Alun-alun Registan berdiri sebagai permata mahkota di tengah kemegahan kuno Samarkand, sebagai bukti kemegahan historis dan kemegahan arsitektur kota tersebut. Alun-alun yang terkenal ini telah mengukir namanya di panggung dunia, terkenal karena kompleks arsitekturnya yang megah yang melambangkan puncak desain oriental. Dikelilingi oleh madrasah-madrasah yang megah di tiga sisi, fasadnya menghadap ke pusat alun-alun dengan megah, setiap bangunan memiliki dekorasi khas yang membuatnya berbeda.

Inti dari Registan Square tergambar jelas dalam namanya, yang berasal dari kata Uzbek untuk 'tempat berpasir', yang merujuk kembali ke masa ketika alun-alun tersebut diselimuti pasir. Madrasah-madrasah termasyhur yang kini menjadi ciri khas pinggirannya tidak selalu ada; madrasah-madrasah tersebut muncul seiring waktu, yang menambah signifikansi alun-alun tersebut. Secara historis, alun-alun pusat ini berfungsi sebagai tempat berkumpul di mana pejabat kota mengumumkan dekrit khan, menyelenggarakan perayaan besar, melaksanakan eksekusi publik, dan mengerahkan pasukan untuk berperang.
Alun-alun ini dulunya ramai dengan aktivitas pedagang, tempat para perajin dan petani setempat menjajakan barang dagangan mereka. Alun-alun ini merupakan titik pertemuan jalan raya Samarkand, pusat perdagangan dan interaksi sosial yang penuh dengan kehidupan dan energi.
Selama berabad-abad, para penguasa datang dan pergi, masing-masing mengubah fungsi utama alun-alun agar sesuai dengan zaman mereka. Namun, melalui semua perubahan ini, Registan tetap menjadi jantung kehidupan sosial Samarkand.
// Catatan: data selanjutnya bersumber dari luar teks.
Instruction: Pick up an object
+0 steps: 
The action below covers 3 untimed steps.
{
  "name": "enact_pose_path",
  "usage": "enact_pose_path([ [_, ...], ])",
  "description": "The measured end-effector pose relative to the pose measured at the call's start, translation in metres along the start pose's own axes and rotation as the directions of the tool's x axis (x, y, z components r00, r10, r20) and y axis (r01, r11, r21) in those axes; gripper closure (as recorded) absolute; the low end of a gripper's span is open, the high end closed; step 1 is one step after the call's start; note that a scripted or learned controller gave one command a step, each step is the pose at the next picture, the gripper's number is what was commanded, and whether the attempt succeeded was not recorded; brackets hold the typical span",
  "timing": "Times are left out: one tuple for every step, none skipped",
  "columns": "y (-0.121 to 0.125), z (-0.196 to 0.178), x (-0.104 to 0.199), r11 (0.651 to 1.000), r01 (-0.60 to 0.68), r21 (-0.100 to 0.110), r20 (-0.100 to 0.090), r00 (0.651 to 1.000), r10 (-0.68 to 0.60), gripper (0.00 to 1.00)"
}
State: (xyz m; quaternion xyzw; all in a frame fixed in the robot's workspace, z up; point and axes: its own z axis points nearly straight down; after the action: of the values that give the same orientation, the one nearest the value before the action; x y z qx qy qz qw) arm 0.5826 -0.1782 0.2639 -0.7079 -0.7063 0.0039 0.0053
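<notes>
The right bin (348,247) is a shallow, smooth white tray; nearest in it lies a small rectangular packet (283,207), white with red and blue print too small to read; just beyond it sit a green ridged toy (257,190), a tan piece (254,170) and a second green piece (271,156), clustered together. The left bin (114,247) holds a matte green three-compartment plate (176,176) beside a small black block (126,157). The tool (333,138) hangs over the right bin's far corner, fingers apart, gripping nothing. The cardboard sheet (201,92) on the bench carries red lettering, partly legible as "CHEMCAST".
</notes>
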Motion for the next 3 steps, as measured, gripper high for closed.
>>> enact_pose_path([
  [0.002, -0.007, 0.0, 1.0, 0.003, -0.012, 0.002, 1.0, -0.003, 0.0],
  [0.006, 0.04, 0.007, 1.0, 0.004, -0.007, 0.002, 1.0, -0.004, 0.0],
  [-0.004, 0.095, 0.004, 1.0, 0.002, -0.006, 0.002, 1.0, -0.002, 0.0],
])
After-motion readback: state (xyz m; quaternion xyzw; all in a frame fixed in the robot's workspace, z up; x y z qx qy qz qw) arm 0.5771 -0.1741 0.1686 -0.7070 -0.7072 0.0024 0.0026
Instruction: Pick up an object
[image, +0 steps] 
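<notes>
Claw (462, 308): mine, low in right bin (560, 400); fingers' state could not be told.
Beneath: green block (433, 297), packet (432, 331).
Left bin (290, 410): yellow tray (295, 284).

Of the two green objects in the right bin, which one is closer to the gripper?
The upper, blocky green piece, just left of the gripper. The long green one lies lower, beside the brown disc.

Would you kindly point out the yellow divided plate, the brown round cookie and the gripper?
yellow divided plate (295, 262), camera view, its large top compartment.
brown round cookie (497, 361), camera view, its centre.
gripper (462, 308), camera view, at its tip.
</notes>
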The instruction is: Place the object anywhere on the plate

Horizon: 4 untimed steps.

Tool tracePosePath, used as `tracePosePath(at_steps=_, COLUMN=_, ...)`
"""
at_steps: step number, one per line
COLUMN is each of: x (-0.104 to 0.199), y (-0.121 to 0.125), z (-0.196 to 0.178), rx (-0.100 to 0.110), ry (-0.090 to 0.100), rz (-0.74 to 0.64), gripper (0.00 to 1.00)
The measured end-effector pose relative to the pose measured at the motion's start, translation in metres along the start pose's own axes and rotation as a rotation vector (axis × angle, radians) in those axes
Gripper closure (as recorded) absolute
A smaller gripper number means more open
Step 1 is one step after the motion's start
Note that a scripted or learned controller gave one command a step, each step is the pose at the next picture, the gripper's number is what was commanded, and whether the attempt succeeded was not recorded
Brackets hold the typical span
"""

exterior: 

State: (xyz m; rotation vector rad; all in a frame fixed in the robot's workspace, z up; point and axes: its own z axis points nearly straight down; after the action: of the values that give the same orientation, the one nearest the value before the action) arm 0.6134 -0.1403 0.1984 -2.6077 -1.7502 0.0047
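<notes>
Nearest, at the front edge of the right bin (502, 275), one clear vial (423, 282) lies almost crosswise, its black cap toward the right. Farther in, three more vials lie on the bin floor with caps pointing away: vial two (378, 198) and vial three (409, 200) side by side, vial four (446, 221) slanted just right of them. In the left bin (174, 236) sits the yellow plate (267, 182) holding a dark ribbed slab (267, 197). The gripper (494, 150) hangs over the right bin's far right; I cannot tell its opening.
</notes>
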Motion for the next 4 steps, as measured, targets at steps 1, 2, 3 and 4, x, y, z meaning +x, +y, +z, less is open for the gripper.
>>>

Tiga madrasah termasyhur mendominasi alun-alun: Ulugh Beg, Sherdor, dan Tilla-Kori. Ketiga lembaga ini berdiri sebagai objek wisata utama kota, masing-masing merupakan warisan dari para penguasa yang meninggalkan jejak mereka pada warisan arsitektur dan budaya kota.
Madrasah Ulugh Beg, yang didirikan oleh raja-astronom yang namanya sama, berfungsi sebagai simbol pencarian ilmu pengetahuan yang tercerahkan yang menjadi ciri pemerintahannya. Madrasah Sherdor, dengan fasadnya yang mencolok yang menampilkan makhluk-makhluk mistis, mencerminkan aspirasi artistik dan simbolis pada masanya. Terakhir, Madrasah Tilla-Kori, yang dihiasi dengan emas, menggambarkan estetika megah yang berlaku selama pembangunannya.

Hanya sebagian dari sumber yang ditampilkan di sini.